DDR Version V1.06 20171026
In
300MHz
DDR3
Bus Width=32 col=10 Bank=8 Row=15 CS=2 Die Bus-Width=16 Size=2048MB
mach:14
OUT
Boot1 Realease Time:2017-06-12, version: 2.37
  1. See if the display is normal.

    Although the CPU stopped when the system crashed, VOP will still repeat reading the data from the DDR and displaying it on the screen. Therefore, when the crash occurs, you can directly observe the displayed situation to preliminary judge the status of the DDR at this time.
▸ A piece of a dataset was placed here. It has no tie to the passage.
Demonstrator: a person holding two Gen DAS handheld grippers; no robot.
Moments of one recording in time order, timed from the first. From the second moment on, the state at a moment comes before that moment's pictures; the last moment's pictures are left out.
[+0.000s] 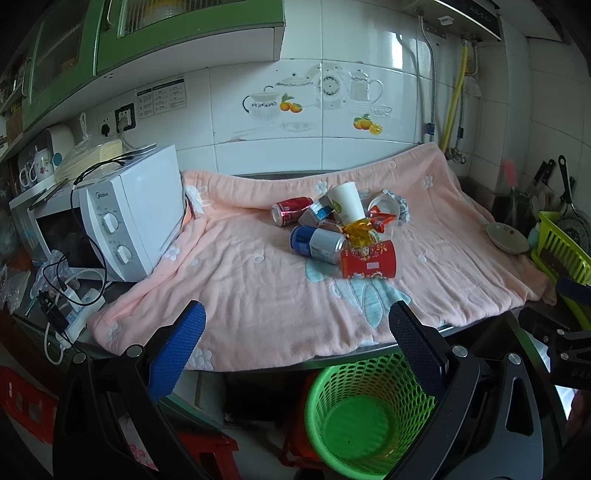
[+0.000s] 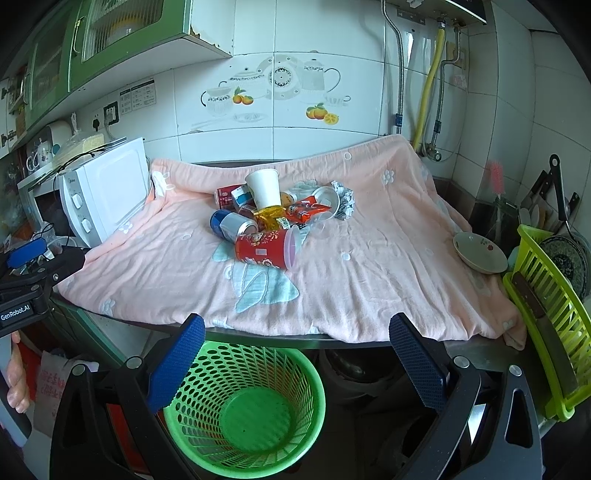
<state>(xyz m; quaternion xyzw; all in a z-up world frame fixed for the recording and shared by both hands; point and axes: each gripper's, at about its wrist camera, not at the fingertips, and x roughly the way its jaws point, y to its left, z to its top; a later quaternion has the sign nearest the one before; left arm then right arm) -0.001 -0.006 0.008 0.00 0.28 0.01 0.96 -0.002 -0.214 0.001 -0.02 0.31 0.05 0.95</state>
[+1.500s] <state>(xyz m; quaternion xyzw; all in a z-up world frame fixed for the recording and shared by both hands) 0.067 0.011 -0.002 0.01 0.30 0.04 0.95 0.093 -0.195 -0.025 -0.05 0.36 0.12 0.93</state>
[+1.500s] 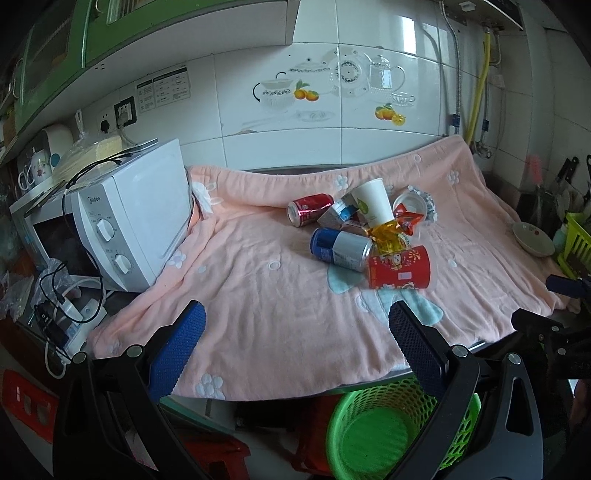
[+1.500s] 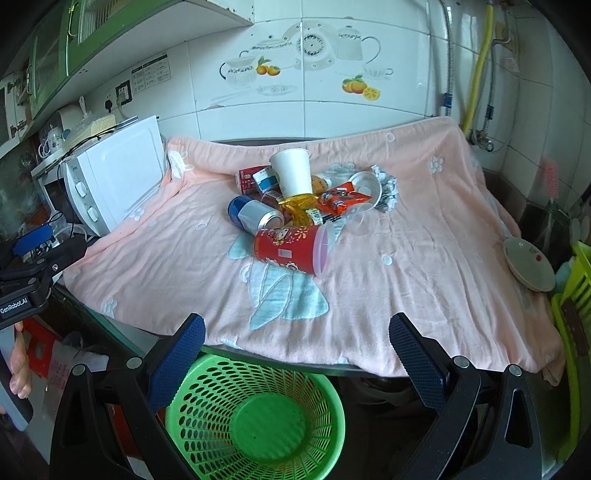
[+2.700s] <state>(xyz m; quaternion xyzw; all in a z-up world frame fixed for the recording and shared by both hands) 0.195 0.064 -0.042 0.02 0.36 0.04 0.93 0.315 -0.128 -0.102 -0.24 0.46 0.31 0.79</state>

    1. If display normal, it means that the DDR can be accessed normally, but it does not mean that the crash is not related to the DDR.
    2. If display by mistake:
      • As the picture as shown below, it may be that the DDR is in an inaccessible state during the DDR frequency scaling process. At this time, you can try fixing the DDR frequency. Or it may be DDR controller logically error caused by power issue. Display-Mistake_1
      • As shown picture below, we call it "Ghosting", there is a similar situation triggered by the incompleted reference layer of the board. The way to fix it is trying raise the VCC_DDR voltage to 1.6V or bypassing the dll of DDR. Display-Mistake_2
  2. Troubleshoot if it is a power issue

    1. Fix the CPU/GPU to a lower frequency and raise the ARM/Logic voltage to inspect if there is any improvement. If works, this bug may be a power issue.
    2. Review the layout to inspect if there is a problem with the power supply.
    3. Measure power noise.
  3. Troubleshoot signal integrity problem

    1. Reduce the DDR frequency to inspect if there is a significant improvement. If it does, it is likely to be a signal integrity problem.
    2. Ask RK hardware department for review the layout and gerber files, check if the routing is reasonable and the reference layer is integrated.
    3. Strengthen or weaken drive strength or ODT strength appropriately to inspect if there is any improvement
    4. Change the resistance of RZQ to inspect if there is any improvement.As there are some 220ball LPDDR3 need to minify the RZQ or remove the drive strength to work.
  4. DDR from uncertain supplier

    For these DDR, if the power supply, the signal quality looks no problem, you can only suspect that there may be a problem with the storage unit. Try the below method:

    1. Try turning off pd_idle, sr_idle.
    2. For situation of "Ghosting", try bypassing DRAM DLL.
    3. Some of the storage unit's bug can be tested by the DDR test tool,which are tested more by the DDR test tool 'March' at present. It should be noticed that the DDR test tool is only used as an auxiliary tool. The test tool result does not mean that the DDR or board stability no problem at all.